To establish these proteins as biomarkers, researchers should conduct comparative phosphoproteomic studies across multiple cancer types versus matched normal tissues, correlating phosphorylation patterns with clinical outcomes. The connection between alt-RPL36 and PI3K-AKT-mTOR signaling—a pathway frequently dysregulated in cancer—further strengthens its potential relevance as a biomarker .

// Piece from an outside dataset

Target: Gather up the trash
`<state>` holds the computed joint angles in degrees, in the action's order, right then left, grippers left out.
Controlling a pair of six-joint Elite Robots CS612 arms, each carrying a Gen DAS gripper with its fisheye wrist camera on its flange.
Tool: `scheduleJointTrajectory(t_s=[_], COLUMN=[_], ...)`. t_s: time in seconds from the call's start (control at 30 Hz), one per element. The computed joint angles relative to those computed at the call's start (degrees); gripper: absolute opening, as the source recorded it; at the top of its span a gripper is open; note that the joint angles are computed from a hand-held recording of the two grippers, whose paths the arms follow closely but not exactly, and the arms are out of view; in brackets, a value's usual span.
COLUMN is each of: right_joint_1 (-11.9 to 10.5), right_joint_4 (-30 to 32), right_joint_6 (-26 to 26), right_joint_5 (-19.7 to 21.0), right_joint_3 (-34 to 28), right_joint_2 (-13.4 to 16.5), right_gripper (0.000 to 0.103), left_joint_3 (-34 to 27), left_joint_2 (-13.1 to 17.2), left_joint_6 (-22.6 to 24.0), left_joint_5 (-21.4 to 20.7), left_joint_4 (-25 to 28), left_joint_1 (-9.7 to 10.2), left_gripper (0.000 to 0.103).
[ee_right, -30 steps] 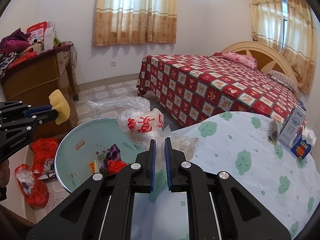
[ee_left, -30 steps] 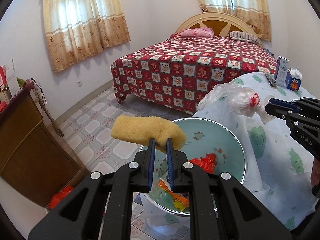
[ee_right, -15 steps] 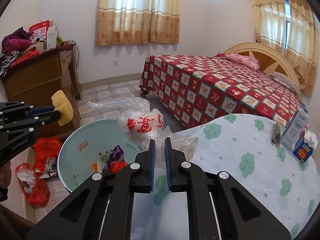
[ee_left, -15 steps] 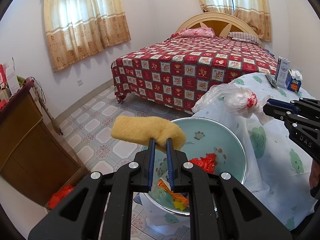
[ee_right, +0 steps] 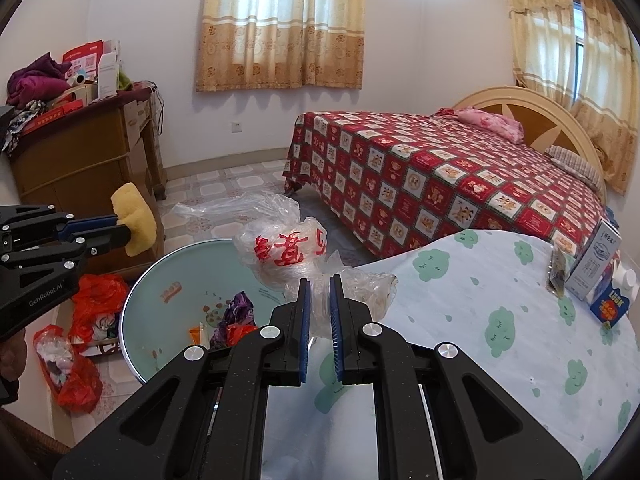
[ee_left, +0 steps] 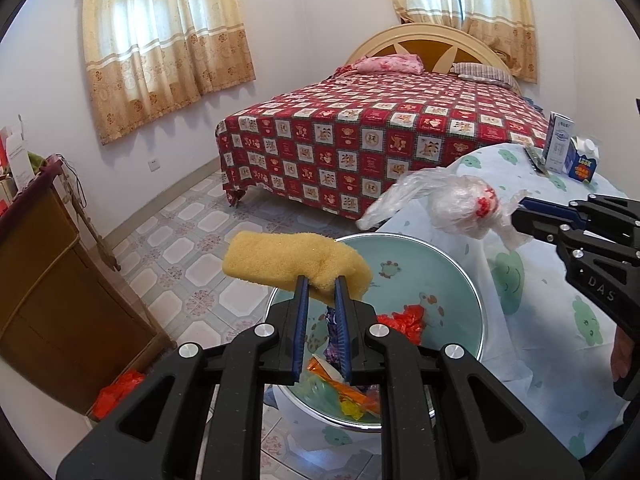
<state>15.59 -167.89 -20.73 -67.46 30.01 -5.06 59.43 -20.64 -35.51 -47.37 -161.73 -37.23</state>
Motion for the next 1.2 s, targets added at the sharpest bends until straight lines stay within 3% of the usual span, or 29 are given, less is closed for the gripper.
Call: scheduleJointTrajectory(t_s=[0.07, 0.13, 0.2, 0.33, 0.4, 0.5, 0.83, 1.2], right_joint_1=[0.0, 0.0, -0.1, -0.1, -0.3, -0.5, -1.6, -2.5], right_joint_4=[0.1, -0.2, -1.1, -2.6, -4.3, -7.0, -17.4, -23.2], right_joint_6=[-0.2, -0.2, 0.4, 1.7, 2.7, 4.3, 7.8, 8.4], right_joint_5=[0.6, 1.2, 1.2, 1.2, 1.0, 0.6, -1.3, -1.4], right_joint_3=[0.1, 0.1, 0.2, 1.2, 2.4, 5.1, 15.2, 20.0], right_joint_2=[-0.1, 0.0, 0.1, -0.3, -0.8, -2.1, -6.8, -9.3], right_gripper=[0.011, 0.014, 0.023, 0.036, 0.042, 0.048, 0.053, 0.056], left_joint_3=[-0.1, -0.2, -0.1, 0.1, 0.2, 0.4, 2.0, 2.8], left_joint_2=[0.1, 0.1, 0.1, 0.0, 0.0, -0.1, -1.1, -1.7], left_joint_6=[0.1, -0.1, 0.2, -0.9, -1.1, -1.5, 0.9, 3.7], left_joint_5=[-0.3, 0.2, 0.4, 1.4, 1.6, 2.6, 4.8, 6.9], left_joint_4=[-0.2, -0.5, -1.0, -1.4, -1.5, -2.1, -8.9, -13.0], left_joint_1=[-0.01, -0.09, -0.15, -0.24, -0.29, -0.48, -1.45, -2.34], left_gripper=[0.021, 0.035, 0.037, 0.06, 0.064, 0.079, 0.087, 0.093])
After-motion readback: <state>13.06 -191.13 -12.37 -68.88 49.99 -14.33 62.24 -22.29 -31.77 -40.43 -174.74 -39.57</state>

Beyond cancer, alterations in ribosomal protein expression and modification have been implicated in neurodegenerative diseases and inflammatory conditions. Longitudinal studies tracking RPL36/alt-RPL36 phosphorylation states during disease progression could establish their utility for early detection or monitoring therapeutic responses. When developing such biomarker applications, researchers should employ multiple detection methods and establish standardized protocols to ensure reproducibility across different laboratories and clinical settings.